Some notes on Design Patterns

We used the Singleton pattern for the WatsonManager and GameManager because we want them to be globally accessible and to be instantiated only once – they will not be destroyed upon entering the AR mode.

We used the Observer pattern for the SpeechBubble and TextToSpeech. This way, the Assistant sends a notification after receiving a response from the chatbot. After observing it, the SpeechBubble shows up and starts a timer.

When the timer reaches 0, the SpeechBubble disappears.
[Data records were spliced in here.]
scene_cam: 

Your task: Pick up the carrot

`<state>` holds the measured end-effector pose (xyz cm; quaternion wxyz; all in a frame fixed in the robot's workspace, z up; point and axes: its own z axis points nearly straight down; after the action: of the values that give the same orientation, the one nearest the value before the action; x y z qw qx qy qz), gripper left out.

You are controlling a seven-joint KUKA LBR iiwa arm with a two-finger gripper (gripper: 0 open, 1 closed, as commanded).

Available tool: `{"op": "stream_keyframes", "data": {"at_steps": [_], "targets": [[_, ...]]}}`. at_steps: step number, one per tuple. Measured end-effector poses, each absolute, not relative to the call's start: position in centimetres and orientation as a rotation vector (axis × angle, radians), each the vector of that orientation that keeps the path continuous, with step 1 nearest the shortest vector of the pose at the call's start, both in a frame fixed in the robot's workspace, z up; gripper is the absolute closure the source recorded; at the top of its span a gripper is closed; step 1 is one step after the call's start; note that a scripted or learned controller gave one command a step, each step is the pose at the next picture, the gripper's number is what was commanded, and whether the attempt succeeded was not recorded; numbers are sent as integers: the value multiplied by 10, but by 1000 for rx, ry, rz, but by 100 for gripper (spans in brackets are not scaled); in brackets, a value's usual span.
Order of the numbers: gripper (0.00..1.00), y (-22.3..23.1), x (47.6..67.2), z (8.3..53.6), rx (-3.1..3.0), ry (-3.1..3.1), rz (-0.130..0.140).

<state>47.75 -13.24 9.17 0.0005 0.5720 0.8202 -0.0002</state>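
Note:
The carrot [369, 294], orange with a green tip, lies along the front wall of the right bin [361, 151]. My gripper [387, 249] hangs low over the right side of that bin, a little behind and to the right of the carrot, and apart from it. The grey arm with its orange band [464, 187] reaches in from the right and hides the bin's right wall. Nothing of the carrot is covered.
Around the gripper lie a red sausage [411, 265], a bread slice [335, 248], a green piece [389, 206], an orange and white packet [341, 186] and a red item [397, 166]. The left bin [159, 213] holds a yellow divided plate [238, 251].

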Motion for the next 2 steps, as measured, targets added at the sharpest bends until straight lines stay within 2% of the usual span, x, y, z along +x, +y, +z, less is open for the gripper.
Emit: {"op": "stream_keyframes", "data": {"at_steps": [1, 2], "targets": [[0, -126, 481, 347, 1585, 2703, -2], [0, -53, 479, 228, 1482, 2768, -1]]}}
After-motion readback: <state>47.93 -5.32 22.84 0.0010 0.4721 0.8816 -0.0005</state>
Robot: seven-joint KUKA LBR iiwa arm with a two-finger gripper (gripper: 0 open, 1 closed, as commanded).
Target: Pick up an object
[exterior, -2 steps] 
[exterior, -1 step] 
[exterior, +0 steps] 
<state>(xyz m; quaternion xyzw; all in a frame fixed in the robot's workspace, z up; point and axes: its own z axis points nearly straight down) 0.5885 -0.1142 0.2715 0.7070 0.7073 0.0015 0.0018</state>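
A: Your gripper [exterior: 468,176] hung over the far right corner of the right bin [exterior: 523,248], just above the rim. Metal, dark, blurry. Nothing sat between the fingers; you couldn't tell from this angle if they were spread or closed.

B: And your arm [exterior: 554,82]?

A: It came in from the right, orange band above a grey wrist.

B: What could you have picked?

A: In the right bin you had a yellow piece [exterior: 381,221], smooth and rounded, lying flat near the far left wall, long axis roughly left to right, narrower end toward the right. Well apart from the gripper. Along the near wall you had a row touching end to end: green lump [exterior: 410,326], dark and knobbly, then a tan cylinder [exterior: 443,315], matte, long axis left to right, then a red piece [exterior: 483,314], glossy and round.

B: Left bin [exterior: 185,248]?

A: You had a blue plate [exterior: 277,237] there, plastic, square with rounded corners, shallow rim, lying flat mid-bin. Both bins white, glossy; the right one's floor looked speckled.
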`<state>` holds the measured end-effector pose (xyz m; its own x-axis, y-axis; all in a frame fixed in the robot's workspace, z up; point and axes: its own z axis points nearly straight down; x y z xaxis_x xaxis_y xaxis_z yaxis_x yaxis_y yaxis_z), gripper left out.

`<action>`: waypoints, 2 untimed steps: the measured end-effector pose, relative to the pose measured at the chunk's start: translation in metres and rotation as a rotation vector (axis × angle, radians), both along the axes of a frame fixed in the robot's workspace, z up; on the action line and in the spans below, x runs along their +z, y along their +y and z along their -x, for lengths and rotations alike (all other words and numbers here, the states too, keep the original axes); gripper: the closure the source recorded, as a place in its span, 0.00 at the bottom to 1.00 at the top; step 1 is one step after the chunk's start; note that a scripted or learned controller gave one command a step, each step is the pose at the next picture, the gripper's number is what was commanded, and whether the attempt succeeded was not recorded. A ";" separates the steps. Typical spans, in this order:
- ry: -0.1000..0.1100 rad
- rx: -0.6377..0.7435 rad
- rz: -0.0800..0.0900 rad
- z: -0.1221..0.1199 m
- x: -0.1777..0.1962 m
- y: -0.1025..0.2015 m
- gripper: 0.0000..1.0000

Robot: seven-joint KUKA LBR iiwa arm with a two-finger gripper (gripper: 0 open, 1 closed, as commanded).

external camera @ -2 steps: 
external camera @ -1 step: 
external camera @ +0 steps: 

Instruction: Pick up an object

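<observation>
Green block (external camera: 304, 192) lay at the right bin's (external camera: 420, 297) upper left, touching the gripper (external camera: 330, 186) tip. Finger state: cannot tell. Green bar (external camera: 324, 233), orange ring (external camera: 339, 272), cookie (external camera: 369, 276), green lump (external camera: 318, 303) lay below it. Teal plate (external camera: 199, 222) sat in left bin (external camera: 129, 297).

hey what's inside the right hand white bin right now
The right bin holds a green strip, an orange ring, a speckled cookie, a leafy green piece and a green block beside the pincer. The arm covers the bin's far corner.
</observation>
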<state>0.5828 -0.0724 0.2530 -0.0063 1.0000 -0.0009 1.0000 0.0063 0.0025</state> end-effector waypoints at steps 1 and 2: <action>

TextToSpeech sends the text string to the backend, retrieves an audio clip, and plays it.


Web Server

Hosting

The website is hosted on DigitalOcean App Platform, due to its speed of setup and continuous integration ability

Every time a commit is pushed to the master branch of the git repository, the website is redeployed (with automatic rollback if there is an issue with the deploy)

There is also a PostgreSQL database managed by DigitalOcean

Web framework

The code for the web server is written in Python, using the Django web framework

This is due to the range of features included in Django (including the ORM, and automated admin panel) as well as the wealth of libraries available for both Python and Django which make developing common patterns much easier

The ORM is used to manage the tables that store users and pets, and stably migrate database state when changes are made

API

The API is written using djangorestframework which sits on top of Django’s view system, to provide a set of common classes to do common API operations

The ModelViewSet provides the ability to create, read, list, update, and delete records in a database table (with the ability to add custom filters, for example the PetViewSet only shows pets for the current user)

The Router then links various URLS (/api/pet/3/update etc.) to their relevant views within the ModelViewSet

There is a PetViewSet which provides full CRUD for the Pet model

There is UserViewSet which just provides an endpoint for the currently logged in user to get information about their account (name, preferences etc.)

Authentication

Uses JSON Web Tokens (JWT) which is an open standard for sending encryption and signatures as JSON

A user sends a username and password to an API endpoint and, if they match a user account in the system, they are returned a JWT

This JWT contains which account the user is authenticated to, along with the expiry date (1 week after obtaining), and a signature generated using a key stored on the server which verifies the enclosed information

This token should be included with every API request as a bearer token in the Authorization header.

This allows the server to know that the user is authenticated to access the API, and specifically which account they are authenticated to (so that the correct data can be returned)

The underlying implementation of this signing algorithm is done by a python library call drf-jwt

Documentation

There is API documentation provided as a hosted webpage, alongside the API

This is achieved using a few pieces of open-source technology connected together

Swagger is a system to describe API’s using JSON, in order to make them indexable by automated systems

There is a related project called Swagger UI which can take an API description in Swagger and create very detailed API documentation, including example requests and responses

Lastly, there is a library called drf-yasg which generates a Swagger description of a djangorestframework API

Combining drf-yasg and Swagger UI, we were able to generate very usable API documentation, with all of the definitions coming from the same code that actually implements the API. There was some amount of difficulty changing the default functionality of both drf-yasg and Swagger UI, to customise the documentation a bit, but this is to be expected.